Their self-implosion in the 3-1 defeat against Leicester last time out summed up everything wrong at Anfield at the moment. Confidence is low, fatigue is high and there is a growing sense that this brilliant team is coming to the end of their cycle of dominance.
Fortunately, Leipzig were feeling sorry for the Reds on Tuesday night, gifting them not one, but two goals in the second half.
The first guilty man was Marcel Sabitzer; seizing upon a loose ball in midfield, the Austrian attempted a seemingly basic ten-yard pass to Lukas Klostermann and got it wrong – very wrong.
With the pass half a yard behind the lumbering centre-back, Mohamed Salah smelled opportunity and darted onto the misplaced ball, before calmly slotting past Peter Gulacsi.
This error clearly gave Leipzig an appetite for self-destruction as minutes later, highly-rated young centre-back Nordi Mukiele was guilty of an even more heinous mistake. There were thousands of acceptable ways that Mukiele could have dealt with Curtis Jones’ innocuous long ball – none of them involved falling on his backside like a Sunday league plodder still sweating out the six pints they enjoyed the night before, and staying there in a strop as his opponent ran clear.
Sadio Mane would benefit this time, racing onto the loose before stroking the ball across Gulacsi and into the back of the net.
These two errors were indicative of Leipzig’s strange performance. Recently, Die Roten Bullen have been playing well. They have made a genuine claim to be Germany’s new ‘second’ team this season and have only lost twice in their last 17 games in all competitions.
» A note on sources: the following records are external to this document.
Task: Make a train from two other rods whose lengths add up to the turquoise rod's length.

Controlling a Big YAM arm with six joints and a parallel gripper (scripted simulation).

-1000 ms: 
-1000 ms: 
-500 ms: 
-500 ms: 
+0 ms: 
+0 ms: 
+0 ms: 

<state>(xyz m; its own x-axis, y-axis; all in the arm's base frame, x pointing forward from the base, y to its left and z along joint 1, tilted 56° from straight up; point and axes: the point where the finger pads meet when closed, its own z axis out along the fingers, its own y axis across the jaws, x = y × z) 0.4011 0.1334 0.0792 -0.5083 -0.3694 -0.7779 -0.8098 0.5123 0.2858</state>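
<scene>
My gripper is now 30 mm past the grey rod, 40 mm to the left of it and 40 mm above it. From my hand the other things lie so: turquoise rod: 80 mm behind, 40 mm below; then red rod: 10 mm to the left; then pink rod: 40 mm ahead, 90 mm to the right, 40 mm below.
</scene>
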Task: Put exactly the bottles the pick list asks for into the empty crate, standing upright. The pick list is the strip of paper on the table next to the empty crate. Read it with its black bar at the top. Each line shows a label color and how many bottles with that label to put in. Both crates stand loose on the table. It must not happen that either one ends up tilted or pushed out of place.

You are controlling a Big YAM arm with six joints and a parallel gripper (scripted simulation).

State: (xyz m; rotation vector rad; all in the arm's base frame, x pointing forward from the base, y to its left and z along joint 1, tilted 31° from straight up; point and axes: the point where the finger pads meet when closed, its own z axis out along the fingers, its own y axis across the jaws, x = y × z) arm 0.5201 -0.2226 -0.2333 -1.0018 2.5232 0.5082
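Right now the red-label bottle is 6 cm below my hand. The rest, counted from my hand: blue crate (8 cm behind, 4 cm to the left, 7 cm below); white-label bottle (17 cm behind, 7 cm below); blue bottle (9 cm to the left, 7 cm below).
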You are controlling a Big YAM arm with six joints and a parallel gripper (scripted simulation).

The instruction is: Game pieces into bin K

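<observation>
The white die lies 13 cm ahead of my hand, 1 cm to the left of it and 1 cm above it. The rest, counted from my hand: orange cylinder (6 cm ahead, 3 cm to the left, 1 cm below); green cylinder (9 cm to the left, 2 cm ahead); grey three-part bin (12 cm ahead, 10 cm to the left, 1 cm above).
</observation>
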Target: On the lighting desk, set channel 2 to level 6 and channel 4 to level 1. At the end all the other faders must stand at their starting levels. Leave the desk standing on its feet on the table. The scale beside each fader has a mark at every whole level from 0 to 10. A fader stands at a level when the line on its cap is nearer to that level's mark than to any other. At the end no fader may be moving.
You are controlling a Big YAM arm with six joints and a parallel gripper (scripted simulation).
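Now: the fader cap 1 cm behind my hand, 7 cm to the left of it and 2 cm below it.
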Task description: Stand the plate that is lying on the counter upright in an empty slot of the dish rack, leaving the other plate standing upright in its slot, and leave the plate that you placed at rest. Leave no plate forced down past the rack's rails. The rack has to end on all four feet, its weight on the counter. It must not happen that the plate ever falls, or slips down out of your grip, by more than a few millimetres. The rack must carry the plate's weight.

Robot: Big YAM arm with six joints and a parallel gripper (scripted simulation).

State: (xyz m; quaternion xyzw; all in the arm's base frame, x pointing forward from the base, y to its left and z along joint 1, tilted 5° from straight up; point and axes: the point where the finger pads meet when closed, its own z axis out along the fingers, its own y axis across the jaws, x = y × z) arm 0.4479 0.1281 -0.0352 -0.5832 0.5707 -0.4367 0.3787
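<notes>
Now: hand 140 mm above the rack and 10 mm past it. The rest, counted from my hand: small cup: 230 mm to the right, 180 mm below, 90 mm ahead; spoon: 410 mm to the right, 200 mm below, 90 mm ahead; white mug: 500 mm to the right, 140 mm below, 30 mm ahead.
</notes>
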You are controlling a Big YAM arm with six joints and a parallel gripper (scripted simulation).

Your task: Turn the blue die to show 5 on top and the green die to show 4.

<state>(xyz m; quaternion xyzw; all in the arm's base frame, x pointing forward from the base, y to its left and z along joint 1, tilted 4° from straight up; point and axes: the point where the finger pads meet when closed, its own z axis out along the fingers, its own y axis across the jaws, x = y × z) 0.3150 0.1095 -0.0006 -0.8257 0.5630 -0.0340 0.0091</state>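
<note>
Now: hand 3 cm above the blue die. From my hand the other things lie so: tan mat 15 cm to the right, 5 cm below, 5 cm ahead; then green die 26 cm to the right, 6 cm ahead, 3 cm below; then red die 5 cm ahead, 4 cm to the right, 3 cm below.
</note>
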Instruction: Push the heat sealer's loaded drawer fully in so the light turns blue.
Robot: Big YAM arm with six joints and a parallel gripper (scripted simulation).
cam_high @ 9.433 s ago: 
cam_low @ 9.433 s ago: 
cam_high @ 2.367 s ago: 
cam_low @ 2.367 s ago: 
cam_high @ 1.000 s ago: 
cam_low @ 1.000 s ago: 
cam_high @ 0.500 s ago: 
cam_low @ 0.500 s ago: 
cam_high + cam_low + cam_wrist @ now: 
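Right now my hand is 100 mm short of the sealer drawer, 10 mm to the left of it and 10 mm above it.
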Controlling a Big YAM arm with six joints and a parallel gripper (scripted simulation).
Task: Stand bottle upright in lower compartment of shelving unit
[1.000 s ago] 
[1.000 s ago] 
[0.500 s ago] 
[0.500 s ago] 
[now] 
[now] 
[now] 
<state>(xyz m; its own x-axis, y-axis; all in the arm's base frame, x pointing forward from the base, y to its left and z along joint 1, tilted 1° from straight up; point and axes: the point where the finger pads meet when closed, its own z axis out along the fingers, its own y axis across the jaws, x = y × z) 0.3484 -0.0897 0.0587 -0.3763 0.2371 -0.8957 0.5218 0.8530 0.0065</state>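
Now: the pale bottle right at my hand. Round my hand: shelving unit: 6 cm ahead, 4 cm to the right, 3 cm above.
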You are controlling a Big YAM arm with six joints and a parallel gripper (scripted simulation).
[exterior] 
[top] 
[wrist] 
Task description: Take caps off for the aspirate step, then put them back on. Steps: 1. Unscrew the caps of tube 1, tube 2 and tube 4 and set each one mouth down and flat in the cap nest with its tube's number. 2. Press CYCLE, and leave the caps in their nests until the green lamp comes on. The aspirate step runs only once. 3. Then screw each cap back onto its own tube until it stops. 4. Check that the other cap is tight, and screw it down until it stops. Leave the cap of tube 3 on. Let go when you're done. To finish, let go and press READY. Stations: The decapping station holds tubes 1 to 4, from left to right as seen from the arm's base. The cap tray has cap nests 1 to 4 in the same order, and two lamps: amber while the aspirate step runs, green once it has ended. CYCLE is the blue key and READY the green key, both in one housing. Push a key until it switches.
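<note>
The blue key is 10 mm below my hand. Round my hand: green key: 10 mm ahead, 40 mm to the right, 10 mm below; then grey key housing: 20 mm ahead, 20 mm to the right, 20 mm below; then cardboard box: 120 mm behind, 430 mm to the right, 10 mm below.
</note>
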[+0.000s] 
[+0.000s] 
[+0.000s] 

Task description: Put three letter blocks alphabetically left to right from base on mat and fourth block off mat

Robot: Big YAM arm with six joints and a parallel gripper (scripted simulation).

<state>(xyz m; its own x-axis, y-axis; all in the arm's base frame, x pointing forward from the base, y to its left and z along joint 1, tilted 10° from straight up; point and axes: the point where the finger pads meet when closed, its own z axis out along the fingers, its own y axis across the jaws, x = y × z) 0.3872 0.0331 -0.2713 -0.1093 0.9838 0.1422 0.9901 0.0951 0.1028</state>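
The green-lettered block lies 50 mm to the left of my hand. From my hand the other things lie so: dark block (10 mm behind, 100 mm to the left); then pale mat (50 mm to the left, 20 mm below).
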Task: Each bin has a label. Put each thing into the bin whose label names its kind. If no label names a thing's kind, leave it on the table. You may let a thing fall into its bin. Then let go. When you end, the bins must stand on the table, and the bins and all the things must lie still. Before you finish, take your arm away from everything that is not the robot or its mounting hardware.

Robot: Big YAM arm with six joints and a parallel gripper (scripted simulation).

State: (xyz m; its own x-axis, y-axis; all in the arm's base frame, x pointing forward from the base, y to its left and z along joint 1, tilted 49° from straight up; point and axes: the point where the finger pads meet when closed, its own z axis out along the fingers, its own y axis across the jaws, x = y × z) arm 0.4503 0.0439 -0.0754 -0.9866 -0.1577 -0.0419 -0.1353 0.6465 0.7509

Against Liverpool, they showed glimpses of their talent, with Dani Olmo’s hitting the post with a innovative diving header early on and Angeliño causing problems with his intelligent positioning. Largely though, Leipzig looked bizarrely nervous, particularly at the back.
This manifested itself in a string of basic errors and few players struggled more than Dayot Upamecano, who earlier this week was revealed as David Alaba’s successor at Bayern Munich. Die Roten would have watched his display through their fingers, with the Frenchman routinely caught in possession and also been guilty of some unforgivably slack passing, which put his team under unnecessary pressure.
Although Upamecano was particularly poor, his performance was indicative of Leipzig’s abundance of unforced errors.
The key word here is unforced. Although Liverpool did press effectively on Tuesday night, this was not them strangling their opponents into submission, as they have done so many times before in Europe. A more apt description would be that the Reds were handed the game on a silver platter through Leipzig’s own incompetence.
Although the boost in confidence that the win will bring is much-needed, Liverpool must not get ahead of themselves. This tie remains far from over as there is no chance that Leipzig will play that poorly again when the two teams meet at Anfield for the second leg on 10 March.